Exercise instructions → A word-for-word repetition of all the entries is needed.
(Entries supplied)
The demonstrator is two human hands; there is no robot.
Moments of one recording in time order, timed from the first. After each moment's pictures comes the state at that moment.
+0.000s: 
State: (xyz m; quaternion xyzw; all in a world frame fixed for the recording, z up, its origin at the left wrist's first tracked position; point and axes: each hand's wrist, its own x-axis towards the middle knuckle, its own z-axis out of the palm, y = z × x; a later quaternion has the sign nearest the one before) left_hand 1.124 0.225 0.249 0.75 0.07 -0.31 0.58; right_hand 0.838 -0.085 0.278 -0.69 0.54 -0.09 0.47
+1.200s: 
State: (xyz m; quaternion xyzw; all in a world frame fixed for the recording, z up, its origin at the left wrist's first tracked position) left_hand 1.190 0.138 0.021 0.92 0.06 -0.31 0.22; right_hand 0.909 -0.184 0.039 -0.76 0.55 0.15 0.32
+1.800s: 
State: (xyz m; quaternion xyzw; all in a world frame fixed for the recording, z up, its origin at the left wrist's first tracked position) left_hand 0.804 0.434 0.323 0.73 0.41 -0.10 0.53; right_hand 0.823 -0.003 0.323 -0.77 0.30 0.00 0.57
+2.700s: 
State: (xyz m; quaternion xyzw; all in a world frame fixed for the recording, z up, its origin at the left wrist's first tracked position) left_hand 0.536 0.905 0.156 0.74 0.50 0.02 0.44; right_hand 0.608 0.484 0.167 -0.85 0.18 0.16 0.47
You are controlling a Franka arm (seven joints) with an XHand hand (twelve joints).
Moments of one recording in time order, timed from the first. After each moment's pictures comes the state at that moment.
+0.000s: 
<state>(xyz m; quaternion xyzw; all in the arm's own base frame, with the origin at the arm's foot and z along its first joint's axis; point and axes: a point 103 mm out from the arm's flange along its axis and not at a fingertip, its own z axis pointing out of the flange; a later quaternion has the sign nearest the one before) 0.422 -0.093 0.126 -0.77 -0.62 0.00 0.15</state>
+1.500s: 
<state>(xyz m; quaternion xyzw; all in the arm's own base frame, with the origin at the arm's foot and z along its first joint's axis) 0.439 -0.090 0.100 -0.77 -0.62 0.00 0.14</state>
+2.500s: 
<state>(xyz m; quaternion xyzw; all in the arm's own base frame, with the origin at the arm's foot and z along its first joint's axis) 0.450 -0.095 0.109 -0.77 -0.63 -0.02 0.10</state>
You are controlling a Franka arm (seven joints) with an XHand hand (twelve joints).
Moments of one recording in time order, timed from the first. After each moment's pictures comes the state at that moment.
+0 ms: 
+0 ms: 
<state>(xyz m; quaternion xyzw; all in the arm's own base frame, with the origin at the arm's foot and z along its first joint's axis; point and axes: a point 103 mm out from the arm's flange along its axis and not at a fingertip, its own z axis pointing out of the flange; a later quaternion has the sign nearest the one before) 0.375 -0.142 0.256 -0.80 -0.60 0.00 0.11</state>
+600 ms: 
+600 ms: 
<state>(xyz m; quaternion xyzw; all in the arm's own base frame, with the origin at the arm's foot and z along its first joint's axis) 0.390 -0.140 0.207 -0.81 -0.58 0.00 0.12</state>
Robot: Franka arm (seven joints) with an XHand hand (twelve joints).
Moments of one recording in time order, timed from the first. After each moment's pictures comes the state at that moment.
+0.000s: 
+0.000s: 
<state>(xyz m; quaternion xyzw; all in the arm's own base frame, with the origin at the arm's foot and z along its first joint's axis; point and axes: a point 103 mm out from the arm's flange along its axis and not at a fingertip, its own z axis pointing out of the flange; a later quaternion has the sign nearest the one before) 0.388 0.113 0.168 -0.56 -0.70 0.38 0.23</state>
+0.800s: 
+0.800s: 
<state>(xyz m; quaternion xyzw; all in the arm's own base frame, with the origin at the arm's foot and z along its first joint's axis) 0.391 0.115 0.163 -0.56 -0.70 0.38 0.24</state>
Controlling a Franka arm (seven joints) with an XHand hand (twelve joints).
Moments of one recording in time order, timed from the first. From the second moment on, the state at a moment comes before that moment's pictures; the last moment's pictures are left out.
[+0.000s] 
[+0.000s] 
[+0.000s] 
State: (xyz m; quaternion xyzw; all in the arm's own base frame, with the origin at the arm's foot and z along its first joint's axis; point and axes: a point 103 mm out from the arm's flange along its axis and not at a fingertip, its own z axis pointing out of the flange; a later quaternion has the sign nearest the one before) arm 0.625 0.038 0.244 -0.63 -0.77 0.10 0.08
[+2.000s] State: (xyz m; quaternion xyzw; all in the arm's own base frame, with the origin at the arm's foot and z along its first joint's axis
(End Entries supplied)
Output →
The demonstrator is two human hands; there is no robot.
Moments of one recording in time order, timed from the first. After each moment's pictures comes the state at that moment.
+0.000s: 
State: (xyz m; quaternion xyzw; all in a world frame fixed for the recording, z up, its origin at the left wrist's first tracked position; point and axes: each hand's wrist, its own x-axis towards the middle knuckle, its own z-axis out of the palm, y = z × x; a later quaternion has the sign nearest the one before) left_hand 1.124 0.225 0.249 0.75 0.07 -0.31 0.58; right_hand 0.838 -0.085 0.278 -0.69 0.54 -0.09 0.47
+1.200s: 
State: (xyz m; quaternion xyzw; all in a world frame fixed for the recording, z up, its origin at the left wrist's first tracked position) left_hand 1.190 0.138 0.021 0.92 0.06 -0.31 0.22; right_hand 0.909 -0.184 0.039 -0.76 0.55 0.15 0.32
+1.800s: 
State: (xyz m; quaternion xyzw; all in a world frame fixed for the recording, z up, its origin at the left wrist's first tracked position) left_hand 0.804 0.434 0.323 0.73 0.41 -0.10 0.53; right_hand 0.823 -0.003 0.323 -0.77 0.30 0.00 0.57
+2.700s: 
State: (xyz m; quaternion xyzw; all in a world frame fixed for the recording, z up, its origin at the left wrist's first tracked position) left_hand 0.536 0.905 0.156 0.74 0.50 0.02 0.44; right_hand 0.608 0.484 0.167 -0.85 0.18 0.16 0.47
You are controlling a Franka arm (seven joints) with an XHand hand (twelve joints).
Moments of one recording in time order, timed from the first. After each moment's pictures comes the state at that moment.
+0.000s: 
<state>(xyz m; quaternion xyzw; all in the arm's own base frame, with the origin at the arm's foot and z along its first joint's axis; point and axes: a point 103 mm out from the arm's flange along its axis and not at a fingertip, its own z axis pointing out of the flange; a later quaternion has the sign nearest the one before) 0.422 -0.093 0.126 -0.77 -0.62 0.00 0.15</state>
+1.500s: 
<state>(xyz m; quaternion xyzw; all in the arm's own base frame, with the origin at the arm's foot and z along its first joint's axis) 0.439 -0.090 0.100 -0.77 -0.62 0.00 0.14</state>
+2.500s: 
<state>(xyz m; quaternion xyzw; all in the arm's own base frame, with the origin at the arm's foot and z along its first joint's axis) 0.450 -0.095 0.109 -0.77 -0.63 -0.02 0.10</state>
You are controlling a Franka arm (seven joints) with an XHand hand (twelve joints).
Moments of one recording in time order, timed from the first. After each moment's pictures comes the state at that moment.
+0 ms: 
+0 ms: 
<state>(xyz m; quaternion xyzw; all in the arm's own base frame, with the origin at the arm's foot and z along its first joint's axis; point and axes: a point 103 mm out from the arm's flange along its axis and not at a fingertip, its own z axis pointing out of the flange; a later quaternion has the sign nearest the one before) 0.375 -0.142 0.256 -0.80 -0.60 0.00 0.11</state>
+600 ms: 
+600 ms: 
<state>(xyz m; quaternion xyzw; all in the arm's own base frame, with the origin at the arm's foot and z along its first joint's axis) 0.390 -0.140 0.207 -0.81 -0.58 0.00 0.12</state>
Robot: Franka arm (seven joints) with an XHand hand (twelve joints).
Moments of one recording in time order, timed from the first. After each moment's pictures comes the state at that moment.
+0.000s: 
+0.000s: 
<state>(xyz m; quaternion xyzw; all in the arm's own base frame, with the origin at the arm's foot and z along its first joint's axis; point and axes: a point 103 mm out from the arm's flange along its axis and not at a fingertip, its own z axis pointing out of the flange; a later quaternion has the sign nearest the one before) 0.388 0.113 0.168 -0.56 -0.70 0.38 0.23</state>
+0.800s: 
+0.800s: 
<state>(xyz m; quaternion xyzw; all in the arm's own base frame, with the origin at the arm's foot and z along its first joint's axis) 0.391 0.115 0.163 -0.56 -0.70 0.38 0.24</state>
Controlling a Franka arm (seven joints) with an XHand hand (twelve joints).
Moments of one recording in time order, timed from the first. From the second moment on, the state at a moment comes before that moment's pictures; the last moment's pictures are left out.
[+0.000s] 
[+0.000s] 
[+0.000s] 
State: (xyz m; quaternion xyzw; all in the arm's own base frame, with the origin at the arm's foot and z along its first joint's axis; point and axes: a point 103 mm out from the arm's flange along its axis and not at a fingertip, its own z axis pointing out of the flange; a later quaternion has the sign nearest the one before) arm 0.625 0.038 0.244 -0.63 -0.77 0.10 0.08
[+2.000s] State: (xyz m; quaternion xyzw; all in the arm's own base frame, with the origin at the arm's foot and z along its first joint's axis

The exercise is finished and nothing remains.